李玄度应是信了,眉头微皱,撩开袍襟,从白绢衩衣的下摆上撕下一道,小心地替她缠在手腕上止血,裹好伤后,不似方才那样歪靠在厢壁上,坐直了身体,柔声道:“到落脚的地方还有些路,你若乏了,先靠我身上歇息。不用担心,接下来应当暂时无事。”

菩珠心中流过一缕细细的暖流,点了点头,歪头轻轻靠在他的肩上,慢慢闭上了眼睛。

第94章

不知过了多久, 身下颠簸了一下,眼睫随之轻轻地翕颤,菩珠醒了过来。

马车似乎还在崎岖的路上前行着, 车身微微晃动, 不是很稳。耳边模模糊糊, 也依然是车轮转动发出的轱辘之声,还有……马车棚顶传来的落雨之声。

暮春的京都野地之中, 在她睡着的时候下起了夜雨。

菩珠也发现, 她并非只是靠在李玄度的身上。她整个人都蜷在了他的怀中, 脸贴着他的衣襟,而他的双臂, 正稳稳地托抱着她的身子。

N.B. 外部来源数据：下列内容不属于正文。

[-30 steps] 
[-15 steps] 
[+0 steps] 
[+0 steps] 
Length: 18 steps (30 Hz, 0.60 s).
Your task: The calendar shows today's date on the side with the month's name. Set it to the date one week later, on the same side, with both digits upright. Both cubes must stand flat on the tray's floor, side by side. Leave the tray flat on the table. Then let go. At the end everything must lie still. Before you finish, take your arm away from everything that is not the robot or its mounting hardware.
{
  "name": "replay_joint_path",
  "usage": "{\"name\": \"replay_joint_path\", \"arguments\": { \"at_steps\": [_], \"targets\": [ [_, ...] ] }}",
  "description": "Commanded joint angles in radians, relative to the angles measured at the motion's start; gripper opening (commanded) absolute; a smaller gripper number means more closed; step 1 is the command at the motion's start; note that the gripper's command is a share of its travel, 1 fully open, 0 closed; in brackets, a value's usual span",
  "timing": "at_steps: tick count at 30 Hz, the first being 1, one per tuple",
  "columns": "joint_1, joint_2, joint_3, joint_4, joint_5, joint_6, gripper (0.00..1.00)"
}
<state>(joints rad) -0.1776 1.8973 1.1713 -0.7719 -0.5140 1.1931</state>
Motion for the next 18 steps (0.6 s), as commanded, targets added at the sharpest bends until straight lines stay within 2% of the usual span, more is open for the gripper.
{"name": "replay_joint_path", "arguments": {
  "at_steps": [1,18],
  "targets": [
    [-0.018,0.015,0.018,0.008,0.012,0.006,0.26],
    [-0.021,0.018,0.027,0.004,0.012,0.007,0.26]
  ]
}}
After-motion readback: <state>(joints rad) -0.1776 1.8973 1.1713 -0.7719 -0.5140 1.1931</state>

她对这男子的身体其实早就不陌生了, 或主动, 或被动,她和他有过不止一次的帐帏之欢和肌肤之亲。

可是好像还是头一回, 她这般睡在他的怀中。

他抱着她的姿势, 更令她生出了一种她也能被他无限包容和宠溺的错觉。

明知是错觉,心跳却还是悄悄地加快了几分,还有一丝淡淡的懊恼的心情。

他分明是说她若累, 可以靠在他的身上。

肯定是她迷迷糊糊地趴进了他的怀里,他也就只能这样抱住她了。

眼皮子才轻轻地动了一下,她便急忙紧紧地又闭上眼睛,在他怀里假睡着, 继续一动不动。

马车继续前行着,时不时地颠簸一下。

雨落在车顶之上, 窸窸窣窣,好似春蚕不停地吃着桑叶。

夜路长长, 他一直这般静静地抱着她,始终没有放开过,直到最后,马车终于停了下来。

叶霄离开了一会儿,很快回来,说路边那间屋舍的主人答应借宿。

“姝姝?”

耳边响起他轻轻唤她的声音。

菩珠睁开眼睛,对上了他低头望着她的目光。

他说委屈她在这里借宿一夜,等明早天明再继续上路。

“我少年时出城游猎,常路过这一带。记得有一回天热口渴,还曾向路边的这家人讨水喝。倘若没有记错,是对老夫妇,长子从军战死,带着孙儿过活。”

他掀开车窗帘子,朝外看了一眼,又这般道了一句。

是他少年时曾路过的讨水喝的人家。

菩珠心中顿时生出了一种亲切的感觉。

她耷着眉眼,低声道:“没关系的,住哪里都可以。”

他展眉一笑,抱她下了马车。

黑漆漆的旷野,雨幕之下,隐隐能见附近稀稀落落分布着的几间野村屋舍的轮廓。

路边的这间屋,围了一圈竹篱,屋主被夜雨路过拍门借宿的路人惊醒,点起昏暗的油灯,出来开门,门后响起犬吠之声。

屋主果然如李玄度所言,是对夫妇,如今也是年迈,早就认不出当年那个鲜衣怒马路过此间讨水喝的京都少年了,见到李玄度,以为如叶霄说的那样,是带着妻子赶着入京奔丧的生意人。见这对年轻夫妇郎才女貌,虽素服加身,却掩不住富贵之气,恭恭敬敬,殷勤招呼。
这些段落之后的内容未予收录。